On Sunday we had a wonderful sunny visit to Adam and Tink's place in Peka Peka. It's a magical place overlooking Kāpiti Island, with border collies every where and permaculture gardens and a Syntropic food forest surrounding the house. 

We started with a circle where we were invited to share a bit about who we are, where we came from and why we were here. There were many familiar faces from previous Toru Trail events and many people talked about the sense of community that is growing from the regular rhythm of meeting face to face. As someone noted, these events are not just about finding "like minded people but heart minded people".

After the circle we wandered around the gardens admiring the abundant avocado trees, tamarillo, papaya and more. Adam's discovered permaculture in 2011 while travelling in Sout East Asia and has lived on permaculture farms in Thailand, Australia and New Zealand. He's been fascinated by Syntropic Agroforestry since 2017 and has established a small, experimental Syntropic food forest. 

Adam's approach is to try make things easy and low stress. Examples include composting food waste directly on the veggie beds and cleverly placed avocado trees in the corner of each bed, to act like stakes protecting the veggies in the middle when lugging the hose around. 

We enjoyed a delicious lunch of home cooked and grown goodies preparated by Tink and delicious home baking brought by attendees. 

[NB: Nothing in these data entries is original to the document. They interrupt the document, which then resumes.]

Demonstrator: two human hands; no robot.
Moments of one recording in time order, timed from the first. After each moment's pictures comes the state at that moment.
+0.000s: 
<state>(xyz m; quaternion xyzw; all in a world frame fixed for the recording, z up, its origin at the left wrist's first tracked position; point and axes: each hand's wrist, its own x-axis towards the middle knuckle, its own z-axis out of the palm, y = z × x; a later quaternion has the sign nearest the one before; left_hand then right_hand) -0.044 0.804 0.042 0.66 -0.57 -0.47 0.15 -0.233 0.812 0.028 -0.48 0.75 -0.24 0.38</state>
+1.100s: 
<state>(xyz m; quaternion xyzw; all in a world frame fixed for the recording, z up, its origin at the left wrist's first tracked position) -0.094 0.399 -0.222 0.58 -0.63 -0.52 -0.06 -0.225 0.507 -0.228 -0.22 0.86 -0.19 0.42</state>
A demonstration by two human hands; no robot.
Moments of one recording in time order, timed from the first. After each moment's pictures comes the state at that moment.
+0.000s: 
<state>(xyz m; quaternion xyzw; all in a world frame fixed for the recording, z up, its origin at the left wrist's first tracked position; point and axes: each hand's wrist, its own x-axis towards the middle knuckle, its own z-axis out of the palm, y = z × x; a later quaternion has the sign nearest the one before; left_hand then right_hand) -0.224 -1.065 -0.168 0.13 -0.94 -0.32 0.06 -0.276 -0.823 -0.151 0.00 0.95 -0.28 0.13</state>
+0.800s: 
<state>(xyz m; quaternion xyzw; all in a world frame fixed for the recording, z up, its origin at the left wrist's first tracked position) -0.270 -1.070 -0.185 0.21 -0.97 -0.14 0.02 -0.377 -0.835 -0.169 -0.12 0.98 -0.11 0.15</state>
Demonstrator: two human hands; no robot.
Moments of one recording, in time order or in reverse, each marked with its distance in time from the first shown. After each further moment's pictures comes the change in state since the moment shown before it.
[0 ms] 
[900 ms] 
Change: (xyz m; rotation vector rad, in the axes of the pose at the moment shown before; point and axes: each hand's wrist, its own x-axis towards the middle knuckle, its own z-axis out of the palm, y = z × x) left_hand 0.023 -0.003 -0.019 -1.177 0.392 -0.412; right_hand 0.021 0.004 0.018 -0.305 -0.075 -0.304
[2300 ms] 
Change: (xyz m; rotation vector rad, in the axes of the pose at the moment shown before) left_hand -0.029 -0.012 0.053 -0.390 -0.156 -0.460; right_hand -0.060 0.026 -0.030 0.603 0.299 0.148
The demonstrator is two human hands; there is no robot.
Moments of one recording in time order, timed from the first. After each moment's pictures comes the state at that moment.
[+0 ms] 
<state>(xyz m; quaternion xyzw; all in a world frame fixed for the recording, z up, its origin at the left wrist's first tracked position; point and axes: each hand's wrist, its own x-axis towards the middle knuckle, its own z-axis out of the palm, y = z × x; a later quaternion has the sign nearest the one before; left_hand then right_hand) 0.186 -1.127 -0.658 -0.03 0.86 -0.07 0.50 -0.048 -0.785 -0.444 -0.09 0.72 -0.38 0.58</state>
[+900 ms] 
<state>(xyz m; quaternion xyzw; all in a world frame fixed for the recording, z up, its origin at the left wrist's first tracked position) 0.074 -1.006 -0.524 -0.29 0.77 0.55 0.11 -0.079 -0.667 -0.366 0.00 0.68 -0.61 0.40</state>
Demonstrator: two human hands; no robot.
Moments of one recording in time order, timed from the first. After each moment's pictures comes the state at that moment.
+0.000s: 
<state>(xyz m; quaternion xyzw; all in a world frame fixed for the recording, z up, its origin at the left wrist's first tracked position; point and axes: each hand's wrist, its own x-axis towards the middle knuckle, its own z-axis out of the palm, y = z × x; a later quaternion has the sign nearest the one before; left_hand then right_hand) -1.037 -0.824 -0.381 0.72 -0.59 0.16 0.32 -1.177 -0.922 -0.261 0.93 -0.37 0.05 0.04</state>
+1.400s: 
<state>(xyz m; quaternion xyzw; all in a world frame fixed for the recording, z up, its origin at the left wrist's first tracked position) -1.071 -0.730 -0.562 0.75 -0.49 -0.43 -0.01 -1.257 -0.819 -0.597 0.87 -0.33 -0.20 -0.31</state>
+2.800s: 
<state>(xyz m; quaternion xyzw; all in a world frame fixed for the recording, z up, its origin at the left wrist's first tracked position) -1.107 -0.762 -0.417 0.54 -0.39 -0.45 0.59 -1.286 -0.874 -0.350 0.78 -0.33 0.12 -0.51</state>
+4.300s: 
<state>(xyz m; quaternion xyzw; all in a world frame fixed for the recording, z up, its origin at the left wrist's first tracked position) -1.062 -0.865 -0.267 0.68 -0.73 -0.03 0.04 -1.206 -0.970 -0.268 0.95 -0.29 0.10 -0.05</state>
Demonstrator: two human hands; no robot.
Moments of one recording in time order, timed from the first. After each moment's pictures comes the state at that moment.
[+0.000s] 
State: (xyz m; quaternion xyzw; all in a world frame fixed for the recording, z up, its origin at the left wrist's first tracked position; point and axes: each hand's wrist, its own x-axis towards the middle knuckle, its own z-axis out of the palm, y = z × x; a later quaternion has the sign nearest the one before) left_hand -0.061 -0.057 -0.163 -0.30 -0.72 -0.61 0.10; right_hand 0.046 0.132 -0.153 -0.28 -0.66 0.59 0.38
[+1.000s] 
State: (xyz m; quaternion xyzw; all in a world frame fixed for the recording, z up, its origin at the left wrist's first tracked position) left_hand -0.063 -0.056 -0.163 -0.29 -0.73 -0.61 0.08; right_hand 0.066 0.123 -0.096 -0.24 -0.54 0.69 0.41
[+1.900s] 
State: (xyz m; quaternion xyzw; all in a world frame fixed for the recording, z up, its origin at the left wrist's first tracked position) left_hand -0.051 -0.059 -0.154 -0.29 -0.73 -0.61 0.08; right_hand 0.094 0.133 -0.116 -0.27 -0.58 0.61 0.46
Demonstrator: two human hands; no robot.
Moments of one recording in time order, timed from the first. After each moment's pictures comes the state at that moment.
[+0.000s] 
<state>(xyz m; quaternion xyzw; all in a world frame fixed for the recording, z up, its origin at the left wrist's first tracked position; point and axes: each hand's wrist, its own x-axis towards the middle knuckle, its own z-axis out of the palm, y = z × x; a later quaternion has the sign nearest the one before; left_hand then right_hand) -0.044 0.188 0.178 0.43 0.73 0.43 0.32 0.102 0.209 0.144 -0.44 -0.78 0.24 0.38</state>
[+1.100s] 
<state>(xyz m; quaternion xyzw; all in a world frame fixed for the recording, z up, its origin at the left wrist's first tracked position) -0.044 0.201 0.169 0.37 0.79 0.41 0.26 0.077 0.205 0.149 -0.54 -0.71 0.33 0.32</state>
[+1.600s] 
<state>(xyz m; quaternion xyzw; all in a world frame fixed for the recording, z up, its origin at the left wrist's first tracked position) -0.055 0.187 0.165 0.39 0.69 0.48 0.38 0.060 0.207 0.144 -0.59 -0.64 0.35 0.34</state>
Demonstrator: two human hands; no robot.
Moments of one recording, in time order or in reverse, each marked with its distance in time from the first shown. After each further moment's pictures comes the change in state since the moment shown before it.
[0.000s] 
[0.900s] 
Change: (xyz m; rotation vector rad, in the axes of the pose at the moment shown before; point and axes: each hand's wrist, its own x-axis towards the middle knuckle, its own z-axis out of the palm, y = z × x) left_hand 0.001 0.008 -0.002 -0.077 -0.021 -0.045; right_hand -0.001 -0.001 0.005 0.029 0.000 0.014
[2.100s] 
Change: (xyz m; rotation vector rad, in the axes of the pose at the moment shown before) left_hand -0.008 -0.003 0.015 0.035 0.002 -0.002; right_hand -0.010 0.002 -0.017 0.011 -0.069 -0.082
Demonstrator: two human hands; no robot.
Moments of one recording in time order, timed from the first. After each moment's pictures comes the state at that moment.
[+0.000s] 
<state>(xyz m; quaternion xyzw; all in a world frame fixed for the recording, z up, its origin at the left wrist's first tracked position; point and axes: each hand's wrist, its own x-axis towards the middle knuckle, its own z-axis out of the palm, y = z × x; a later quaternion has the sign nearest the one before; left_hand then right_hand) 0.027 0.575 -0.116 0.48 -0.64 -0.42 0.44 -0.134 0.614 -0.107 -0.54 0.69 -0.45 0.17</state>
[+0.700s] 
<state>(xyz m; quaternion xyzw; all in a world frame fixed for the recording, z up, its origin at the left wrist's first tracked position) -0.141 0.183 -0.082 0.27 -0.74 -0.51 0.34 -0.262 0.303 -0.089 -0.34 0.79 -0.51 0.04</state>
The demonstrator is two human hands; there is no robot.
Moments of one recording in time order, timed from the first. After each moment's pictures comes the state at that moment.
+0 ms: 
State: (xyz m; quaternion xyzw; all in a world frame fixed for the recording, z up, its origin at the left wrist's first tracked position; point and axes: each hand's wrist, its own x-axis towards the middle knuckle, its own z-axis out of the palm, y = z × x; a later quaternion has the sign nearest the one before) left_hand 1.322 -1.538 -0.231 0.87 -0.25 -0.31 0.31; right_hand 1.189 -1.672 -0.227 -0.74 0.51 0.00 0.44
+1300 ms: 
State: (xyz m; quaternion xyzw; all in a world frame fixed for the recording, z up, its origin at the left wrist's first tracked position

After lunch we sat around the table in the sunshine for a deeper dive into Syntropic Agroforestry. If you are keen to learn more about its inspiring origins and priniciples  Adam recommended watching this 15 minute video - Life in Syntropy.

Adam focussed on the principle of arranging your species according to strata - which is not about the height of the plant but about their shade tolerance. In Syntropy the strata are divided into 4 categories: 

  • low - plants that want a lot of shade
  • medium - e.g. citrus - ideally wants 40-50% shade. Full sunshine might create high productivity but also creates stressed plants, impacting the fruit size, quality and taste
  • high - plants that tolerate shade when they are young but like a lot of sun when they have developed
  • emergent - plants that want full sunshine e.g. corn

Adam's top tips were: 

  1. Put enough diversity in your garden, by planting plants from all 4 strata together, and let them figure it out between them the natural succession. 
  2. Use pruning as fertility - dropping the vegetation on your beds. Keep trees from maturing as once mature they slow the growth of other species
  3. Plant low fertility support species and chop them before they flower, then plant seeds for the next level of fertility. By doing so you can create soil fertility in a series of years that might otherwise take decades. 
  4. Syntrophy is 90% management 10% planting. There is a lot of labour involved in pruning  - but if you don't go too big its manageable.

Tink also shared their story of trying to establish co-housing in their paddocks. They encountered many challenges with the council ove the years and sadly the high costs of consenting meant that it was not viable financially. There was much discussion about the challenges and opportunites in this space.

To finish up the day there was the regular crop swap table - this time filled with Taewa, Kumara, beans and Dahlia's. Everyone left with a full tum, new connections, inspiration and pockets full of bulbs, seeds and potatoes!